Não me venham dizer que estava matematicamente previsto,

ah, não me venha com teorias!

eu vejo a desolação e a fome,

as angústias sem nome,

os pavores marcados para sempre nas faces trágicas das vítimas.

E sei que vejo , sei que imagino apenas uma ínfima,

uma insignificante parcela de tragédia.

Eu, se visse, não acreditava.

Se visse, dava em louco ou em profeta,

dava em chefe de bandidos, em salteador de estrada,

— mas não acreditava!

Olho os homens, as casas e os bichos.

Olho num pasmo sem limites,

e fico sem palavras,

na dor de serem homens que fizeram tudo isto:

esta  pasta ensangüentada a que reduziram a terra inteira,

esta lama de sangue e alma,

de coisa e ser,

e pergunto numa angústia se ainda haverá alguma esperança,

se o ódio sequer servirá para alguma coisa...

 

Deixai-me chorar — e chorai!

As lágrimas lavarão ao menos a vergonha de estarmos vivos,

de termos sancionado com o nosso silêncio o crime feito instituição,

e enquanto chorarmos talvez julguemos nosso o drama,

por momentos será nosso um pouco de sofrimento alheio,

por um segundo seremos os mortos e os torturados,

os aleijados para toda a vida, os loucos e os encarcerados,

seremos a terra podre de tanto cadáver,

seremos o sangue das árvores,

o ventre doloroso das casas saqueadas,

— sim, por um momento seremos a dor de tudo isto...

 

Eu não sei porque me caem lágrimas,

porque tremo e que arrepio corre dentro de mim,

eu que não tenho parentes nem amigos na guerra,

eu que sou estrangeiro diante de tudo isto,

eu que estou na minha casa sossegada,

eu que não guerra à porta,

— eu porque tremo e soluço?

 

Quem chora em mim, dizei — quem chora em nós?

 

Tudo aqui vai como um rio farto de conhecer os seus meandros:

As ruas são ruas com gente e automóveis,

Não há sereias a gritar  pavores irreprimíveis,

e a miséria é a mesma miséria que já havia...

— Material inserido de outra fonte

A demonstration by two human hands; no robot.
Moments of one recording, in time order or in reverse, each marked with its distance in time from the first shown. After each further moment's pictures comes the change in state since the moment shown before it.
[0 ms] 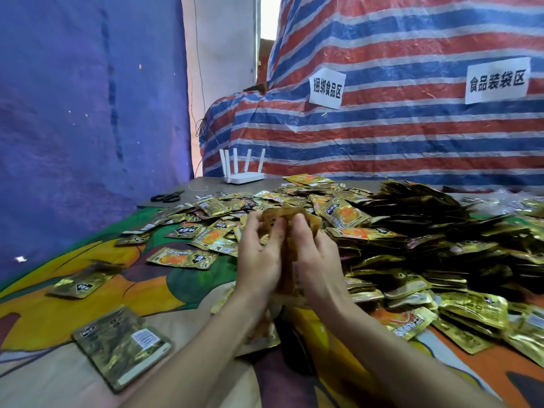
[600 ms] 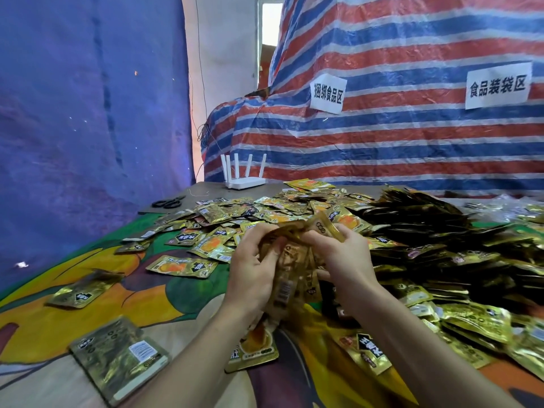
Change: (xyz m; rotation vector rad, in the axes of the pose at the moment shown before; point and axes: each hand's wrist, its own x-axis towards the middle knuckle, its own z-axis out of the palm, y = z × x) left_hand 0.003 -0.003 -0.016 0.269 -0.136 0.144; right_hand 0.029 -0.014 -0.034 0.083 0.129 0.305
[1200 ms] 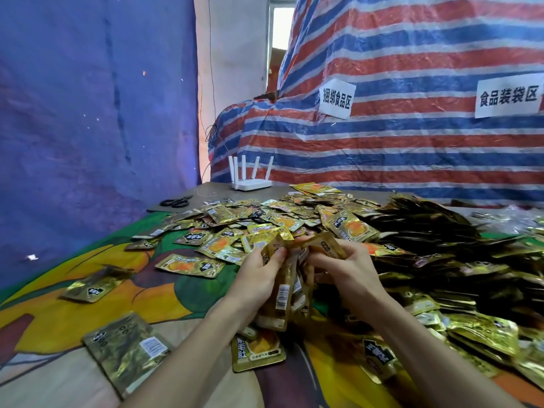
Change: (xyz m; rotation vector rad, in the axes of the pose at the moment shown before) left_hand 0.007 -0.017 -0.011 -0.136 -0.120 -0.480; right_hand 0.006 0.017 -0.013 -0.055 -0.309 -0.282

E se tudo é igual aos dias antigos,

Apesara da Europa à nossa volta, exangue e mártir,

eu pergunto se não estaremos a sonhar que somos gente,

sem irmãos nem consciência, aqui enterrados vivos,

sem nada senão lágrimas que vêm tarde, e uma noite à volta,

uma noite em que nunca chega o alvor da madrugada...

 

V

 

A música era linda...

vinha do rádio, meiga, mansa,

macia como um corpo quente de mulher...

era doce, cariciosa e lânguida...

 

Mas eu tinha ainda nos ouvidos,

como um clamor de milhões de bocas:

“No campo de concentração hoje ocupado pelas nossas tropas

os alemães queimaram milhares de vivos num formo crematório...

Nas cubatas, os mortos misturavam-se com os moribundos...

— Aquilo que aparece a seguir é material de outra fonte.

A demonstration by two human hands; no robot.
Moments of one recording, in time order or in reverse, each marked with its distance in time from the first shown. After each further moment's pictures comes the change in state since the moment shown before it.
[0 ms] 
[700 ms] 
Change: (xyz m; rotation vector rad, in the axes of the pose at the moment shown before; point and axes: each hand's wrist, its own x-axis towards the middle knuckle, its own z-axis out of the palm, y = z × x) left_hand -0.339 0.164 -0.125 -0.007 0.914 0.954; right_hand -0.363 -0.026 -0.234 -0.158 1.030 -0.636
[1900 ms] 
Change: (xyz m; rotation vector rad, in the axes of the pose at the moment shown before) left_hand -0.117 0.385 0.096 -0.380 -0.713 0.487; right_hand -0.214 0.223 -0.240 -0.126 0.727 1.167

O sargento S.S. não pôde recordar quantos homens tinha morto...

Os mortos apodrecem aos montes, e os vivos

                                               arrancam-lhes as roupas

para as fogueiras em que ao lado se aquecem...

EM MUITOS CADÁVERES ENCONTROU-SE UM CORTE LONGITUDINAL:

ERAM OS VIVOS QUE TINHAM TIRADO AOS MORTOS O FÍGADO

                                      E OS RINS PARA COMER,

A ÚNICA CARNE QUE AINDA RESTAVA NOS CADÁVARES...”

 

E lembro-me de repente dum filme muito antigo

Em que o criminoso perguntava:

“De quoi est fait un homme, monsieur le comissaire?”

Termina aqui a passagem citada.